Action item: Present each line of the entries below that holds the word "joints".

Material for this exercise:
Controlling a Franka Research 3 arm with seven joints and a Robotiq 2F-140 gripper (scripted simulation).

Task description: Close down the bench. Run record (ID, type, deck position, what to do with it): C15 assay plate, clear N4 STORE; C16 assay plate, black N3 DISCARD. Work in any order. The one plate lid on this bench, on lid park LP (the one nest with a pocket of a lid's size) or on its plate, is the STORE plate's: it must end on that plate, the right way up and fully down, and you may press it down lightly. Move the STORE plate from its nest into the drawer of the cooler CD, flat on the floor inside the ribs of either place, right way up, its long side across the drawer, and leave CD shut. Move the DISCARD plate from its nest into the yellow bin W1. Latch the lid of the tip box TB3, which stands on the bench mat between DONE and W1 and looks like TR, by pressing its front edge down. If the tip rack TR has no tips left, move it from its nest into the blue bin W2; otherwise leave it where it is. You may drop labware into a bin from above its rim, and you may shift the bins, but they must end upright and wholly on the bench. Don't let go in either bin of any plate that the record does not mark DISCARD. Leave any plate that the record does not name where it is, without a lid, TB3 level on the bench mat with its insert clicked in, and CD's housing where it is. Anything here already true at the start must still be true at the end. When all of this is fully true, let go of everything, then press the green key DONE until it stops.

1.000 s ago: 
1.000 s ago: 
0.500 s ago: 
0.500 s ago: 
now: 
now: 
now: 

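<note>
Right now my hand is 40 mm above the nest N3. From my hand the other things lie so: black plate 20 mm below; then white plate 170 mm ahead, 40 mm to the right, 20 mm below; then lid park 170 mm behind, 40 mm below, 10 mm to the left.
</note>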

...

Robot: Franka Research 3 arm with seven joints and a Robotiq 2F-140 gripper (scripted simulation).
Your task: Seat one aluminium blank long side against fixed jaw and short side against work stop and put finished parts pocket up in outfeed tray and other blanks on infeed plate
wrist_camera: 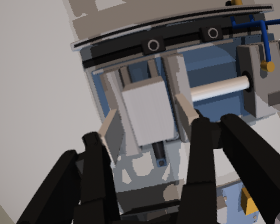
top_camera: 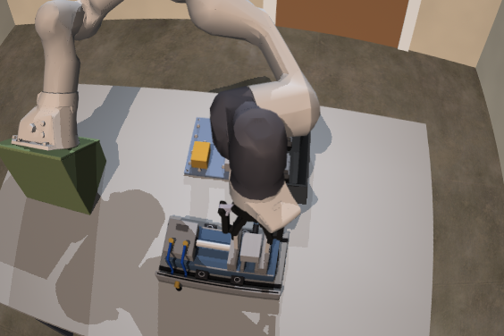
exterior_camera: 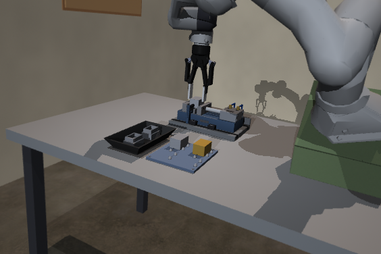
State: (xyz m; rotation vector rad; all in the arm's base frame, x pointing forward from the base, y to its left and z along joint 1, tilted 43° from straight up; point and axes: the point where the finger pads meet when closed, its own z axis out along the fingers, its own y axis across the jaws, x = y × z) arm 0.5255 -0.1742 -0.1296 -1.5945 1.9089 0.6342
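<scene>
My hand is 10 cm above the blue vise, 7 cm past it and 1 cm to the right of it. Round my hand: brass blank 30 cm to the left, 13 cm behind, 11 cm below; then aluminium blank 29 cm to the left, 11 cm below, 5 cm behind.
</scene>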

Problem solution:
Controlling a Franka Research 3 arm with seven joints and a Robotiq 2F-140 gripper (scripted simulation).
Robot: Franka Research 3 arm with seven joints and a Robotiq 2F-140 gripper (scripted simulation).

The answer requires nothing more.